There are two fundamental reasons why this trend needs to be curtailed: First, the cross-sectional bandwidth of packet switches and NICs is necessarily limited by technology at any given point in technology; this means increasing port speed proportionately decreases radix, which in turn means that networks need to have more layers to support a given scale. More layers are more costly and less reliable. They require higher power, have higher latency and make it more difficult to solve congestion and error control problems that become increasingly important at scale. Second, regardless of the transmission medium used for connection, signals ultimately originate and terminate in electronics whose bandwidth is inherently limited by the speed of transistors; continuously increasing port speed stresses implementations to the breaking point at all levels from the physical layer to the logical while providing little to no benefit: At the physical layer, implementors are driven to use exotic technologies to achieve the requisite gain-bandwidth product. At the logical layer, designers struggle to implement logic where each port can receive a packet every clock. Pushing port speeds beyond technology capabilities will result in more expensive and less reliable components.

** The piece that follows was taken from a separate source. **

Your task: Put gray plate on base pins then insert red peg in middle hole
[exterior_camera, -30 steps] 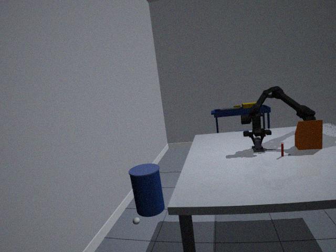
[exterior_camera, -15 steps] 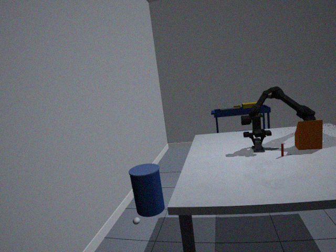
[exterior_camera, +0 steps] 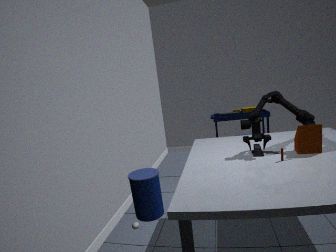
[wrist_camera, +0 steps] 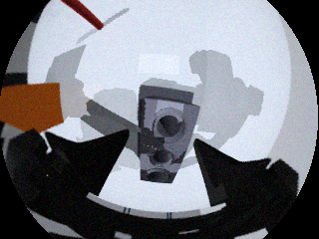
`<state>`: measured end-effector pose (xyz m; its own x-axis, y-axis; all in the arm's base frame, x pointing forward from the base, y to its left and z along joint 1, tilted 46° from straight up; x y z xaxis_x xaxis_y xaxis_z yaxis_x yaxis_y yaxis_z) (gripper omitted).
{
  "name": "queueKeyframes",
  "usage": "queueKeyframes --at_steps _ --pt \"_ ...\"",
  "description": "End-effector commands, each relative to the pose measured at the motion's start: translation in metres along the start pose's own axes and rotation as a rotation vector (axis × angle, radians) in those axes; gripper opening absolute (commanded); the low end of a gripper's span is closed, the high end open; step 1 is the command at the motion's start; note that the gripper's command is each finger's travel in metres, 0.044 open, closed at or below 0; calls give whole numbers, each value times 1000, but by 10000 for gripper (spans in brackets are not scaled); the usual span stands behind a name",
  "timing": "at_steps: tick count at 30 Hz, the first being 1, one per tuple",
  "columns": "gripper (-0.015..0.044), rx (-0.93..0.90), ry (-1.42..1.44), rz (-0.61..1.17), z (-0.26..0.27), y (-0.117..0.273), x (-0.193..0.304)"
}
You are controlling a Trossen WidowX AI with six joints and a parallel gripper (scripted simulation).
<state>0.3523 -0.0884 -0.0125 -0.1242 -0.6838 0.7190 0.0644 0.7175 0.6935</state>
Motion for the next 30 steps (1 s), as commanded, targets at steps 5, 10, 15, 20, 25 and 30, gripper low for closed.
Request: queueKeyframes --at_steps 5,10,15,20,25,30 --pt "440 11 7 -15 -6 45 -4" --pt "440 0 3 -2 -1 115 -2" --pt "440 0 3 -1 -3 117 -5" --pt "440 0 -115 -6 1 118 -15" --pt "440 -2 -518 -21 19 122 -48" --pt "440 -11 -920 -30 40 123 -78"
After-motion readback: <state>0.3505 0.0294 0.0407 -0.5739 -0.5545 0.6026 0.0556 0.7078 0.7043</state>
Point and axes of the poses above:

Dr. Pradeep Sindhu is an industry visionary currently focused on data processing innovations at Microsoft. Sindhu, who co-founded Fungible Inc. and served as its CEO and CTO, is credited with inventing the Data Processing Unit (DPU) that revolutionized storage system efficiency. He is also the founder of Juniper Networks, where he led the development of all major products that shaped the future of networking infrastructure. Dr. Sindhu’s contributions have redefined networking hardware and software, driving advances impacting cloud computing and AI infrastructure.